◆ Your task: Take from the data every line in which the word "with" is found.

◆ Provided data:
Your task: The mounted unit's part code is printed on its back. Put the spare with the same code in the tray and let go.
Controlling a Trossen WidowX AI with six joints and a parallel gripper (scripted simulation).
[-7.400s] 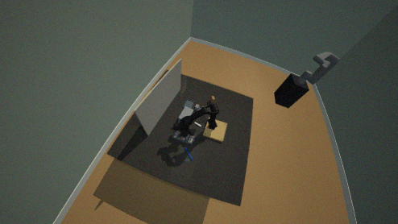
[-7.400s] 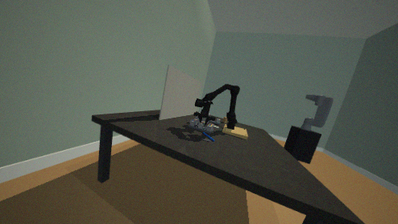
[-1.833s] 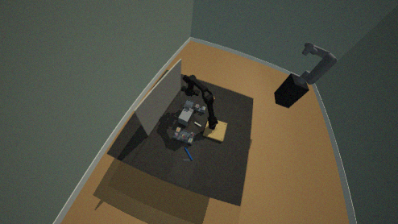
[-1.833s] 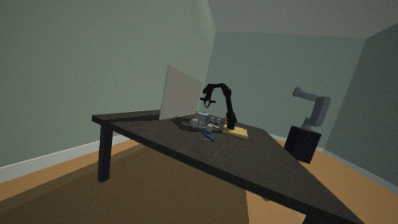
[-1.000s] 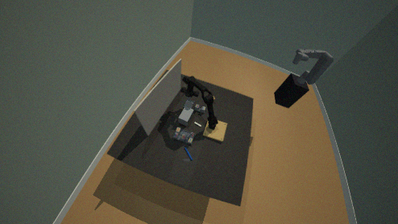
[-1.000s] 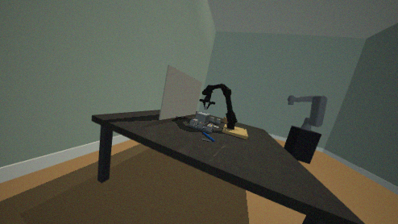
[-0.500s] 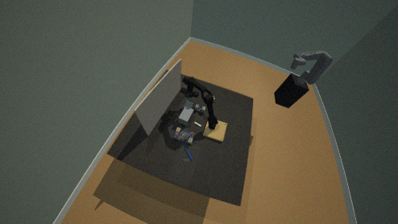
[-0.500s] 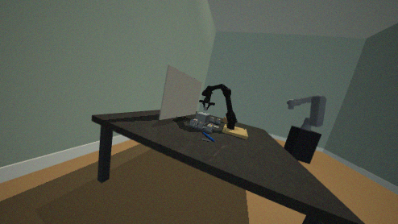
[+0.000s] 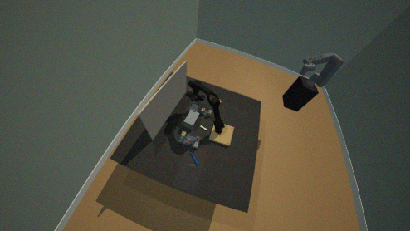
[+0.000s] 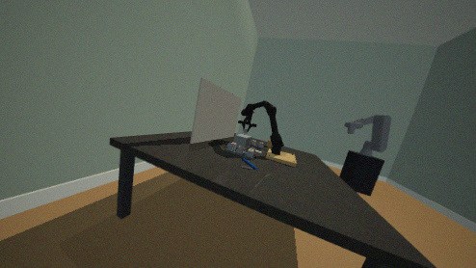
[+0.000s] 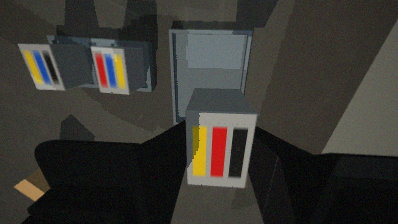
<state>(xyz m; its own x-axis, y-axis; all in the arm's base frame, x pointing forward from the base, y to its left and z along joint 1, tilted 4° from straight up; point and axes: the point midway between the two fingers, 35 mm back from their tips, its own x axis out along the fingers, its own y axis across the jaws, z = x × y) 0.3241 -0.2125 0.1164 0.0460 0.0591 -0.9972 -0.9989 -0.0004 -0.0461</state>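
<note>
My gripper tip is 1 cm past the grey tray, 1 cm to the right of it and 11 cm above it. Round my gripper tip: tall grey panel 21 cm ahead, 17 cm to the left, 11 cm above; then mounted unit 4 cm behind, 20 cm to the left, 6 cm below.
</note>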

◆ Answer box:
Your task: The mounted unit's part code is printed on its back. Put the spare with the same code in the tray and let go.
Controlling a Trossen WidowX AI with six joints and a parallel gripper (scripted simulation).

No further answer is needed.